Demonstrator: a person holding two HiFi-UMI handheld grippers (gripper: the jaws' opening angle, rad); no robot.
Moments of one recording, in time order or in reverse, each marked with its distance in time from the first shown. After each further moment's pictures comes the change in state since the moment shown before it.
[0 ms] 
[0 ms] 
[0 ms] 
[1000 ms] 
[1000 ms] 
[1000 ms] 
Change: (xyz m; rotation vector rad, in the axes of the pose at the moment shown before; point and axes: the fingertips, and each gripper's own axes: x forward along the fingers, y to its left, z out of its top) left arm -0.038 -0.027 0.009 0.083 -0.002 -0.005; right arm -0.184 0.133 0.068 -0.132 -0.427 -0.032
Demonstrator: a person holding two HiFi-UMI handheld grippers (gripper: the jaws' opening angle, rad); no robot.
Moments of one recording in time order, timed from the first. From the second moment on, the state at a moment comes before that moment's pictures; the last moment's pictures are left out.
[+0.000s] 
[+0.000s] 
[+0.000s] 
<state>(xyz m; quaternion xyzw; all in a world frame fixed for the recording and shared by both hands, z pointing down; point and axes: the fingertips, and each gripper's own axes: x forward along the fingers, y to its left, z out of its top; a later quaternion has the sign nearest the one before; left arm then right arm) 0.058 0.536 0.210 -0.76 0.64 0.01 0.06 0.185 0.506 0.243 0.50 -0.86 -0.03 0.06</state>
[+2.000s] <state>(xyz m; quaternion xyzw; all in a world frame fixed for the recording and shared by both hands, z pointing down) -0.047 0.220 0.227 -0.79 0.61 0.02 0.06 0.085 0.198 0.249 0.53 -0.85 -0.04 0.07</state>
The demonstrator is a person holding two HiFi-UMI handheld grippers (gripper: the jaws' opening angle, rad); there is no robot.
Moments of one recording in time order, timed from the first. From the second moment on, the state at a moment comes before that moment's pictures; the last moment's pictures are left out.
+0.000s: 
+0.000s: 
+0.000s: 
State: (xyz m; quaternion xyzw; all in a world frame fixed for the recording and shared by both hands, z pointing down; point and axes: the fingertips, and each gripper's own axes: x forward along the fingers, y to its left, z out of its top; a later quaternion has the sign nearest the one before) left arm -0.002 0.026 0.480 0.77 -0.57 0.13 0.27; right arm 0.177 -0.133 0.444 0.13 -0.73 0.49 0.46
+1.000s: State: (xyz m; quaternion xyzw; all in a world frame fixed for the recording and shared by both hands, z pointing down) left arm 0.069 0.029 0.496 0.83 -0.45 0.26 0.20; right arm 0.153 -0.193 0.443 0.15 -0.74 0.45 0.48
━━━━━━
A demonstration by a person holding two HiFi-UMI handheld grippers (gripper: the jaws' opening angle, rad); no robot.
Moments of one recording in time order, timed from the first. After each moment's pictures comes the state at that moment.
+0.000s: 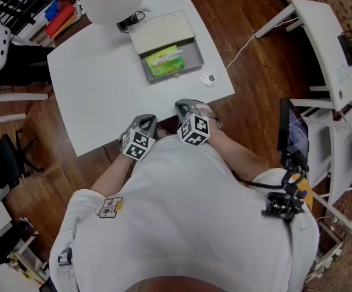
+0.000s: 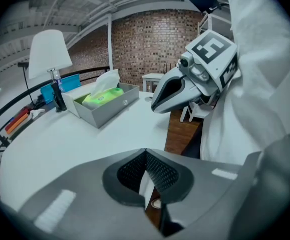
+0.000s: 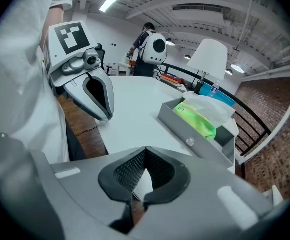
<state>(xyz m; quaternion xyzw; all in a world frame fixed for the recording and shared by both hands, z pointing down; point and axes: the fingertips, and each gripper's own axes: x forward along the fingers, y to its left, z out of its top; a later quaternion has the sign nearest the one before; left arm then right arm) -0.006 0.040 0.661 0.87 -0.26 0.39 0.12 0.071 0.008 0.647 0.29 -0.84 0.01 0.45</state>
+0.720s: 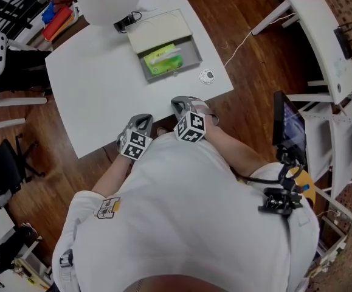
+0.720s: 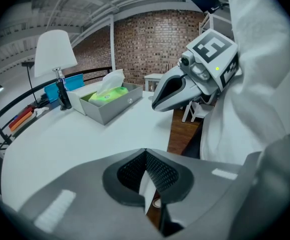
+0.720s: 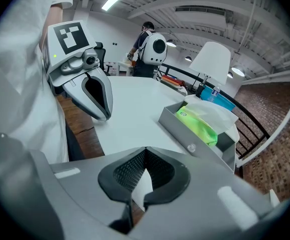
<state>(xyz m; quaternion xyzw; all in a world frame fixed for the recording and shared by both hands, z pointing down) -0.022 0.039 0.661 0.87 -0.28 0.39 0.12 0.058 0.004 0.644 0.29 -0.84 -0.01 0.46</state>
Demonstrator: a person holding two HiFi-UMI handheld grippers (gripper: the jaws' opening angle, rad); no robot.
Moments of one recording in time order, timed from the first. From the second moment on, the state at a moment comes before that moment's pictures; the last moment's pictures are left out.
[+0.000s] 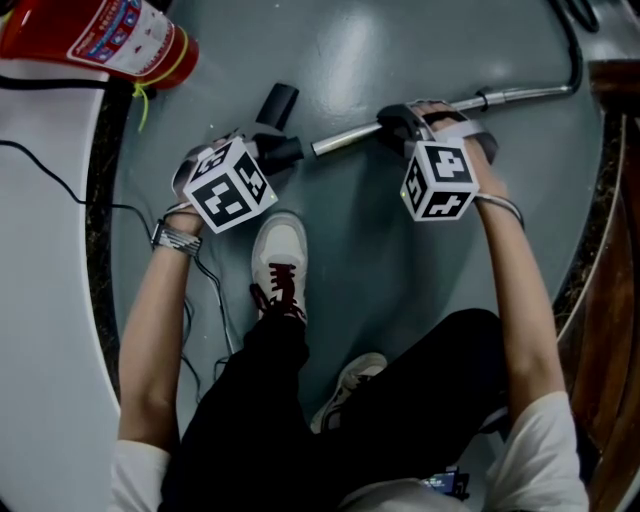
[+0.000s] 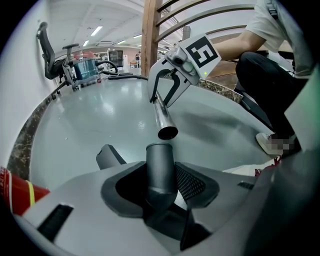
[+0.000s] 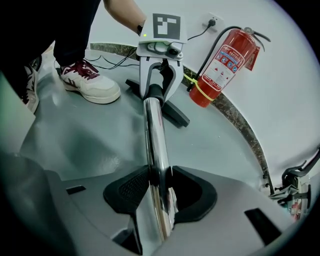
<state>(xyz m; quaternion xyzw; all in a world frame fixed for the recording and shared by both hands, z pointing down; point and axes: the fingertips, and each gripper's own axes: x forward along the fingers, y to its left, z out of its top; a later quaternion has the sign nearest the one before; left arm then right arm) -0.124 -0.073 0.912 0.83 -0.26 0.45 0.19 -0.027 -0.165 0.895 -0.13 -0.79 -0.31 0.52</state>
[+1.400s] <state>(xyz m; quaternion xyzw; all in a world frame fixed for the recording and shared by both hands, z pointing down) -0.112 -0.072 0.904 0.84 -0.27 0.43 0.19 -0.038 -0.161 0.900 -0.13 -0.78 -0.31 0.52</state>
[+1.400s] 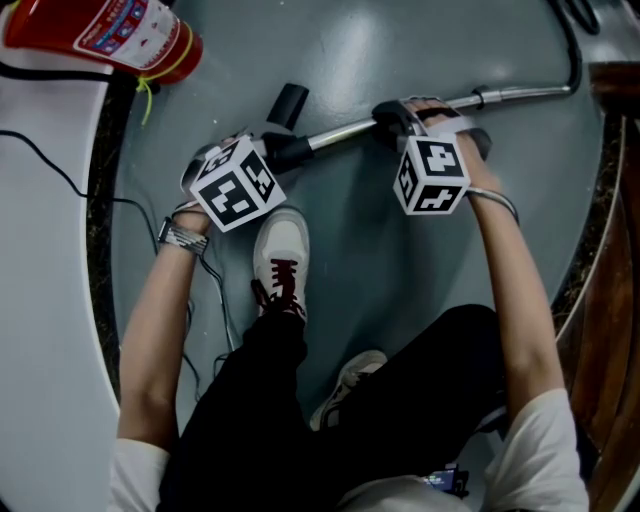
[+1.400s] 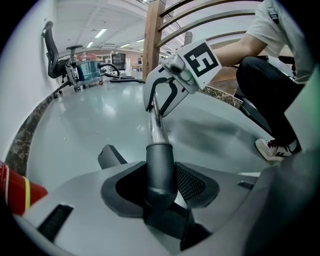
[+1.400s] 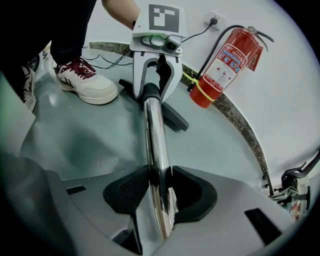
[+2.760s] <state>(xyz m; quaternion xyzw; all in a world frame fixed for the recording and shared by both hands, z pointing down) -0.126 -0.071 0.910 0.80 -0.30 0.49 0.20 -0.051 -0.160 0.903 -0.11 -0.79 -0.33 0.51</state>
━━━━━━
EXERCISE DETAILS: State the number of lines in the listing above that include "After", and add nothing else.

RESPONSE BELOW: 2